►
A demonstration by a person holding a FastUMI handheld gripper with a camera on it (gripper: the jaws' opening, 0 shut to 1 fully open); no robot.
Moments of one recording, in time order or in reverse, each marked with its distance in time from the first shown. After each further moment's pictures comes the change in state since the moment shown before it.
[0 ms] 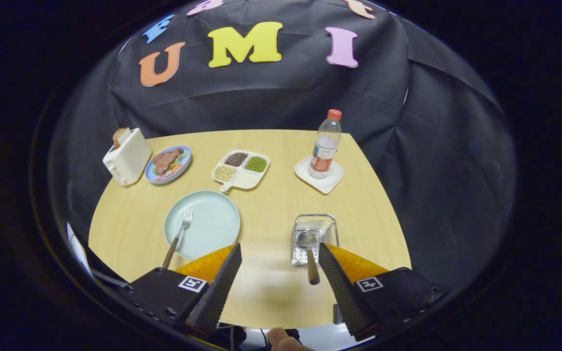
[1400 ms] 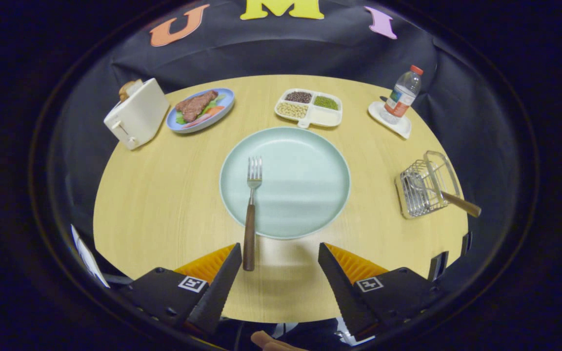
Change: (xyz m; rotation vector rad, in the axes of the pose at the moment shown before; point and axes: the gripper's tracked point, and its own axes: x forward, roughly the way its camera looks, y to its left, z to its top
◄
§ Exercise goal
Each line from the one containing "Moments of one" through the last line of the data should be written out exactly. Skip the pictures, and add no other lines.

§ Result for this exercise
Moments of one recording, in time order or in reverse, each marked with its distance in time from the first shown. After each further moment's pictures comes the change in state since the moment shown before it.
[0 ms] 
[1400 ms] 
Change: (xyz m; rotation vector rad, in the axes of the pose at the moment shown before; point and axes: the gripper's tracked point, and its own axes: x forward, roughly the way its camera looks, y to its left, z to its top

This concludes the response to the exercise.